On the other hand there was a strong element that counseled coolness and restraint. “This is not a time,” declared the Albany Knickerbocker Press, “to suggest to President Wilson what ought to be done. It is not a time to become impatient. It is a time for restraint. Nothing can be gained now by playing upon the strings of excitable public opinion in America. The President must find his way out and every true American must support him loyally.” Echoing this sentiment, the Springfield Republican added, “but the German government may fairly be required to give definite assurances that during the period of the negotiations no more torpedo attacks on passenger ships which may be carrying American citizens will be permitted.”


CHAPTER X
SWIFT REVERSAL TO BARBARISM
By Vance Thompson

[CULTURE SWEPT AWAY][BREAKING POINT OF CIVILIZATION][BARBARISM AND WOMEN][AFTER BARBARISM, WHAT?]

[The following article is reproduced by the courtesy of the New York Times.]

There is in Brussels—if the Uhlans have spared it—a mad and monstrous picture. It is called “A Scene in Hell,” and hangs in the Musée Wiertz. And what you see on the canvas are the fierce and blinding flames of hell; and amid them looms the dark figure of Napoleon, and around him the wives and mothers and maids of Belgium scream and surge and clutch and curse—taking their posthumous vengeance.

And since Napoleon was a notable emperor in his time, the picture is not without significance today. Paint in another face, and let it go at that.

War is a bad thing. Even hell is the worse for it.

War is a bad thing; it is a reversal, sudden and complete, to barbarism. That is what I would get at in this article. One day there is civilization, authentic, complex, triumphant; comes war, and in a moment the entire fabric sinks down into a slime of mud and blood. In a day, in an hour, a cycle of civilization is canceled. What you saw in the morning was suave and ordered life; and the sun sets on howling savagery. In the morning black-coated men lifted their hats to women. Ere nightfall they are slashing them with sabres and burning the houses over their heads. And the grave old professors who were droning platitudes of peace and progress and humanitarianism are screaming, ere today is done, shrill senile clamors for blood and ravage and rapine.

A reversal to barbarism.

Here; it is in the tea-room of the smartest hotel in Munich; war has come; high-voiced women of title chatter over their teacups; comes swaggering in the Crown Prince Ruprecht of Bavaria; he has just had his sabre sharpened and has girt his abdomen for war. His wife runs to him. And she kisses the sabre and shouts: “Bring it back to me covered with blood—that I may kiss it again!” And the other high-voiced women flock to kiss the sword.

A reversal to barbarism.

It has taken place in an hour; but yesterday these were sweet patrician ladies, who prattled of humanity and love and the fair graces of life; and now they would fain wet their mouths with blood—laughingly, as harlots wet their mouths with wine.
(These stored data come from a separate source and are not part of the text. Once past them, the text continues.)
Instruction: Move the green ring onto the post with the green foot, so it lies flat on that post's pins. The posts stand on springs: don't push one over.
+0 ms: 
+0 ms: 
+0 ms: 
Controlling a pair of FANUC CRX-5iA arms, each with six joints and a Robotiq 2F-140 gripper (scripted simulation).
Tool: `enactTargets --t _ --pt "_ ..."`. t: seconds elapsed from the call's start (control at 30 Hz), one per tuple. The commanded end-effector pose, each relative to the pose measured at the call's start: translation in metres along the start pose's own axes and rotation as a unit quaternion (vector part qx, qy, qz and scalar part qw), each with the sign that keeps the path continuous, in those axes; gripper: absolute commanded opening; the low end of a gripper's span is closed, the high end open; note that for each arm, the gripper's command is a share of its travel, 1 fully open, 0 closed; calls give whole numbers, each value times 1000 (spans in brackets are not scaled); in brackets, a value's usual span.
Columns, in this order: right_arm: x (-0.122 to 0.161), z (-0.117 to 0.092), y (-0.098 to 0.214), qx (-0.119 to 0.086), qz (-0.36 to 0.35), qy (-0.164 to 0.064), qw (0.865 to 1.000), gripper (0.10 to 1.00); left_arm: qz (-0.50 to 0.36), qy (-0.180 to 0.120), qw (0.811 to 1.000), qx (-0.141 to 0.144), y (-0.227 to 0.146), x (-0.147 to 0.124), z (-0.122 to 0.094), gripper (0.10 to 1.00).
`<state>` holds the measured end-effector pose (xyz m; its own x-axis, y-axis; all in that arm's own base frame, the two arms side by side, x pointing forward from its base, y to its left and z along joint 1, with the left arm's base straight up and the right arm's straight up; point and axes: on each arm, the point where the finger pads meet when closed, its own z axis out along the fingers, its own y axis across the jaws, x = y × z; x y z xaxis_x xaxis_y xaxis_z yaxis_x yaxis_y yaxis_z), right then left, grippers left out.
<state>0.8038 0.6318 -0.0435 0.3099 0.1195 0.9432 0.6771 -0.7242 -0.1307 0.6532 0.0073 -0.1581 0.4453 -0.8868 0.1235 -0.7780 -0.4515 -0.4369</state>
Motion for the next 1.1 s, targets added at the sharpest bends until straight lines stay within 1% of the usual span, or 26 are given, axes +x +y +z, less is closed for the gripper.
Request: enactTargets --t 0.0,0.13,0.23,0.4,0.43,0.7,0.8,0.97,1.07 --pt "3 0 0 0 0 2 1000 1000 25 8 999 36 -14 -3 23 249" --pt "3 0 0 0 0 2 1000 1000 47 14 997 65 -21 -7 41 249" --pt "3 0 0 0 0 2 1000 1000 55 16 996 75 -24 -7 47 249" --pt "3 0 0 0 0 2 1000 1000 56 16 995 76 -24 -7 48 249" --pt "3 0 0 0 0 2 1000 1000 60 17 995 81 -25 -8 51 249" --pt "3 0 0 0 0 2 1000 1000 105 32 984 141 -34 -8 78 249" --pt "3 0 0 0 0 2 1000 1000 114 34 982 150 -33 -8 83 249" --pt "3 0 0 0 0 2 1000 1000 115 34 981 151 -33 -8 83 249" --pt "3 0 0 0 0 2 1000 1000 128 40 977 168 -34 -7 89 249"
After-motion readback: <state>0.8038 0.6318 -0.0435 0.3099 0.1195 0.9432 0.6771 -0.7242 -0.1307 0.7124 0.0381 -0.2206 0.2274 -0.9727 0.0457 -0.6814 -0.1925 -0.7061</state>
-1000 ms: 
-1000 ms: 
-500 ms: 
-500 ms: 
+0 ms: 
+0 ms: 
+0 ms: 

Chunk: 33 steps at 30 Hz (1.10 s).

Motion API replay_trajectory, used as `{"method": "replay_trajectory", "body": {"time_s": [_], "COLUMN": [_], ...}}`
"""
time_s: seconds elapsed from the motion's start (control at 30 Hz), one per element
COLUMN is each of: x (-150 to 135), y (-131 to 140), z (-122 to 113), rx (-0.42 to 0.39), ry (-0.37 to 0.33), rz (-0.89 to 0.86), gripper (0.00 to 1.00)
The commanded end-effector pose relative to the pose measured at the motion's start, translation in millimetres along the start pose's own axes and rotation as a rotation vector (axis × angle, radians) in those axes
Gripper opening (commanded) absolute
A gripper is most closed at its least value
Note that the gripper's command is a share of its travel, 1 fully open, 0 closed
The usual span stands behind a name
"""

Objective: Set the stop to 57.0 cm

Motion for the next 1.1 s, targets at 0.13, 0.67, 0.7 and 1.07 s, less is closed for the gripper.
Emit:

The unclean and vampirish spirit of war has swept them back to the habits of the cave-dwelling ages of the race. In an hour the culture so painfully acquired in slow generations has been swept away. Royalty, in the tea-room of the “Four Seasons,” is one with the blonde nude female who romped and fought in the dark Teutonic forests ere Caesar came through Gaul.

Reversal to barbarism.

War is declared; and in Berlin the Emperor of Germany rides in an open motor car down Unter den Linden; he is in full uniform, sworded, erect, hieratic; and at his side sits the Empress—she the good mother, the housewife, the fond grandmother—garmented from head to foot in cloth the color of blood.

Theatricalism? No. The symbolism is more significant. The symbol bears a savage significance. It marks, as a red sunset, the going down of civilization and the coming of the dark barbarism of war.